Section 1: Data in R
Identify the components of RStudio; Identify the subjects and types of variables in R; Summarise and visualise univariate data, including histograms and box plots.
Section 2: Visualising relationships
Produce plots in ggplot2 in R to illustrate the relationship between pairs of variables; Understand which type of plot to use for different variables; Identify methods to deal with large datasets.
Section 3: Manipulating and joining data
Organise different data types, including strings, dates and times; Filter subjects in a data frame, select individual variables, group data by variables and calculate summary statistics; Join separate dataframes into a single dataframe; Learn how to implement these methods in mapReduce.
Section 4: Transforming data and dimension reduction
Transform data so that it is more appropriate for modelling; Use various methods to transform variables, including q-q plots and Box-Cox transformation, so that they are distributed normally Reduce the number of variables using PCA; Learn how to implement these techniques into modelling data with linear models.
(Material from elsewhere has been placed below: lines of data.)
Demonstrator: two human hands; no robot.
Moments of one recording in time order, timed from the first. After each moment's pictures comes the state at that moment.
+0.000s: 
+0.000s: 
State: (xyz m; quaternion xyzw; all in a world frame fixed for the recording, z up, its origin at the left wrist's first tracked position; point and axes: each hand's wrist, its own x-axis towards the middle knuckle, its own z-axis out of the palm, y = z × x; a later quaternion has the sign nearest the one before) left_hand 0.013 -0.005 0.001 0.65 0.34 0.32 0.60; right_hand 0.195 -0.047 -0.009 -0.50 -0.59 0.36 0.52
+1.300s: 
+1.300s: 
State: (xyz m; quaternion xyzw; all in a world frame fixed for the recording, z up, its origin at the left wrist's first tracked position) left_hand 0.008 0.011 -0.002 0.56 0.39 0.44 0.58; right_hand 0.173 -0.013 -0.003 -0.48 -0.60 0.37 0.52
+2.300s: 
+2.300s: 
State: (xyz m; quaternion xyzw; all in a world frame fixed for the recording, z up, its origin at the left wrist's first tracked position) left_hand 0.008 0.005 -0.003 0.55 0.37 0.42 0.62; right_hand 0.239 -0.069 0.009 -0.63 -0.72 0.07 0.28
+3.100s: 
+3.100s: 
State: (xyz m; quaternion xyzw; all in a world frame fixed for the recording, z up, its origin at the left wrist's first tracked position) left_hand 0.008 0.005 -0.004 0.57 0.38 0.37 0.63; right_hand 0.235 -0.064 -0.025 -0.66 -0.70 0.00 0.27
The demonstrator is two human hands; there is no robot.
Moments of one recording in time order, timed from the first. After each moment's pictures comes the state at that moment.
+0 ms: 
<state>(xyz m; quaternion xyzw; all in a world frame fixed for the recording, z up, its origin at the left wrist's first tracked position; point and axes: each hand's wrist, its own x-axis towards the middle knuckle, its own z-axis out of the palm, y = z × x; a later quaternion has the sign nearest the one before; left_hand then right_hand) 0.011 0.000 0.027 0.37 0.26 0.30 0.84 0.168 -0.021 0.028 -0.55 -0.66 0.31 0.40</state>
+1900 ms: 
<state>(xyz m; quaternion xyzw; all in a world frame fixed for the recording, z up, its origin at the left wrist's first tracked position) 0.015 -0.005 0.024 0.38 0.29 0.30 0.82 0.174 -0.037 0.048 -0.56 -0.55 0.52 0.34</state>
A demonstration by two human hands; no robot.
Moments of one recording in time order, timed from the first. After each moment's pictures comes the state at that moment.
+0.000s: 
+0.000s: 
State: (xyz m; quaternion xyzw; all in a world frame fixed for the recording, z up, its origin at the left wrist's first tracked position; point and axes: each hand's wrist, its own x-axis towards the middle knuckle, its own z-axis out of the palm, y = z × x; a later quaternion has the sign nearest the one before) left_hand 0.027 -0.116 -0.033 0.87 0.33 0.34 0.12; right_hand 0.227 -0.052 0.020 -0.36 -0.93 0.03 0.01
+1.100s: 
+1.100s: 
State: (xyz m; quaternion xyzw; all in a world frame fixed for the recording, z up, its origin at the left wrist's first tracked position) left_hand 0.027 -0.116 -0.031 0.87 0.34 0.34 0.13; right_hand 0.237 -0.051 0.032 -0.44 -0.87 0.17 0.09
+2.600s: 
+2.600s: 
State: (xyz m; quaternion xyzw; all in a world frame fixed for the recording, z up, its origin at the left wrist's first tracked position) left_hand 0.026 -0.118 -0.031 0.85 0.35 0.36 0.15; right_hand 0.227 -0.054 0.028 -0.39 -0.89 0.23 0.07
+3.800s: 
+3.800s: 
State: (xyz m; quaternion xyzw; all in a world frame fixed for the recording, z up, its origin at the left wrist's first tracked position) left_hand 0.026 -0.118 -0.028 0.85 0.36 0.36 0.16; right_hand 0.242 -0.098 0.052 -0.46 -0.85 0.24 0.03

Section 5: Summarising data
Estimate model parameters, both point and interval estimates; Differentiate between the statistical concepts or parameters and statistics; Use statistical summaries to infer population characteristics; Utilise strings; Learn about k-mers in genomics and their relationship to perfect hash functions as an example of text manipulation.
Section 6: Introduction to Java
Use complex data structures; Implement your own data structures to organise data; Explain the differences between classes and objects; Motivate object-orientation.
Section 7: Graphs
Encode directed and undirected graphs in different data structures, such as matrices and adjacency lists; Execute basic algorithms, such as depth-first search and breadth-first search.
Section 8: Probability
Determine the probability of events occurring when the probability distribution is discrete; How to approximate.
Section 9: Hashing
Apply hash functions on basic data structures in Java; Implement your own hash functions and execute, these as well as built-in ones; Differentiate good from bad hash functions based on the concept of collisions.
Section 10: Bringing it all together
Understand the context of big data in programming.